Have we ever seen this without remote being involved? This should not be possible for local Podman.
@mheon As best as I can recall, I have not seen it. Even with podman-remote it doesn't always happen. Is it possible for podman-remote to special-case this, and verify removal happens before exiting (assuming there was no networking-error)?
Looking at the difference between pkg/adapter/containers.go and pkg/adapter/containers_remote.go.

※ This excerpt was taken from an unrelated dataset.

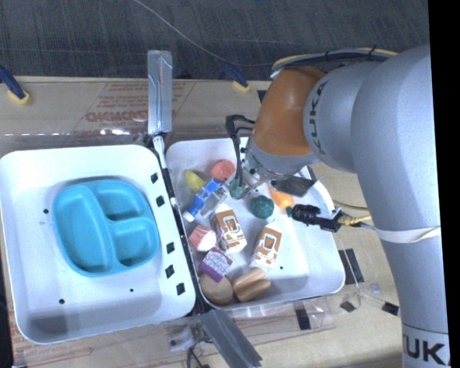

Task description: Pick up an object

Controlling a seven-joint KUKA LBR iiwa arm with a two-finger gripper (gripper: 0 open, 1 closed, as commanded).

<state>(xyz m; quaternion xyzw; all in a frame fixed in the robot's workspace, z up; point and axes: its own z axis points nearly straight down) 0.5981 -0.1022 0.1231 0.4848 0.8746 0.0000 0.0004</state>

Containers.go has a call to
if ecode, err := ctr.Wait(); err != nil {
And containers_remote.go does not. I would guess this is the issue.
Oh. That sounds like it.
Oh that's a HUGE relief, thanks @rhatdan !
Closing as #3934 is merged
Most helpful comment
Looking at the difference between pkg/adapter/containers.go and pkg/adapter/containers_remote.go.
Containers.go has a call to
And containers_remote.go does not. I would guess this is the issue.